/nlp-assignments

Various assignments for Natural Language Processing class at UNIBO

Primary LanguageJupyter Notebook

NLP assignments

This repository contains various assignments for the 2020 Natural Language Processing class at UNIBO (M.Sc. in Artificial Intelligence). In particular, assignments are present in the form of the following Jupyter notebooks:

  1. sentiment_analysis.ipynb: Contains an approach to address the task of predicting scores from the famous IMDB movie review dataset. In particular, different models, like logistic regression and linear SVM, were tested on a multi-class classification task over a simple TF-IDF feature matrix.
  2. distributed_representations.ipynb: Leverages the IMDB movie review dataset to test various textual embeddings, going from sparse to dense representations (co-occurrence matrix, PPMI matrix, Word2Vec and GloVe). In particular, it tries to inspect how different embeddings reflect in different semantic concepts (e.g. analogies and biases) and how much each embedding can be trusted for semantic purposes.
  3. sequence_labeling.ipynb: Contains an implementation of various neural models to deal with POS tags on the dependency treebank dataset, by leveraging LSTMs, GRUs and additional CRF layers.

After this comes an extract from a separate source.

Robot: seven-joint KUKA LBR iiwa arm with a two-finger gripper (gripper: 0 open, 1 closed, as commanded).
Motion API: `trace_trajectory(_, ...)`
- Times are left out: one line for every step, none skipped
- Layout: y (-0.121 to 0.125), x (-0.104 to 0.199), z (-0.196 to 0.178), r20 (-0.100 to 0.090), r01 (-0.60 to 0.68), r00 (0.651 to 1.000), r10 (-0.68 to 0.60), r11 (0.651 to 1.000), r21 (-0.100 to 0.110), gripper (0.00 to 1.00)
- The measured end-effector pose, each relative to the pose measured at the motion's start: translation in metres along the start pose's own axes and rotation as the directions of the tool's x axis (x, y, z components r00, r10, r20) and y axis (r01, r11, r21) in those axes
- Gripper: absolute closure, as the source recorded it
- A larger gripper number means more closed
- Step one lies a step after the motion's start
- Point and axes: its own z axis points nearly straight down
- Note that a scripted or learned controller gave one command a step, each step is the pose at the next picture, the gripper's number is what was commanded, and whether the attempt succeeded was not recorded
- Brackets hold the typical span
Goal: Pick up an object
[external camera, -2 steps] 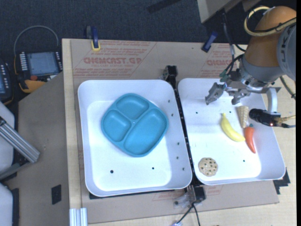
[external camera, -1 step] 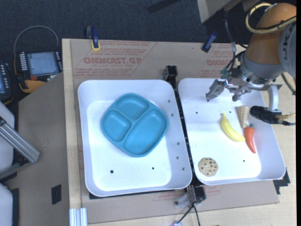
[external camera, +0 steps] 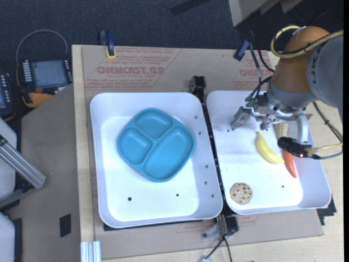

Moreover, lots of experiments are carried out around the choice of hyperparameters and the addition/deletion of specific tools, like optimizers, learning rate schedulers, dropout, etc.
  4. fact_checking.ipynb: Addresses the fact checking problem on the fever dataset, by using neural models for sentence embeddings and different claim/evidence merging strategies.

Moreover, additional files in the repo have the following usefulness:

  • models/: A folder that contains pre-trained PyTorch neural models for both notebooks 3 and 4.
  • requirements.txt: A pip dependency file that lists all the libraries (and their associated versions) needed to run the notebooks and hopefully reproduce reported results.
  • utils.py: Small Python module containing some functions and classes used by more than one notebook.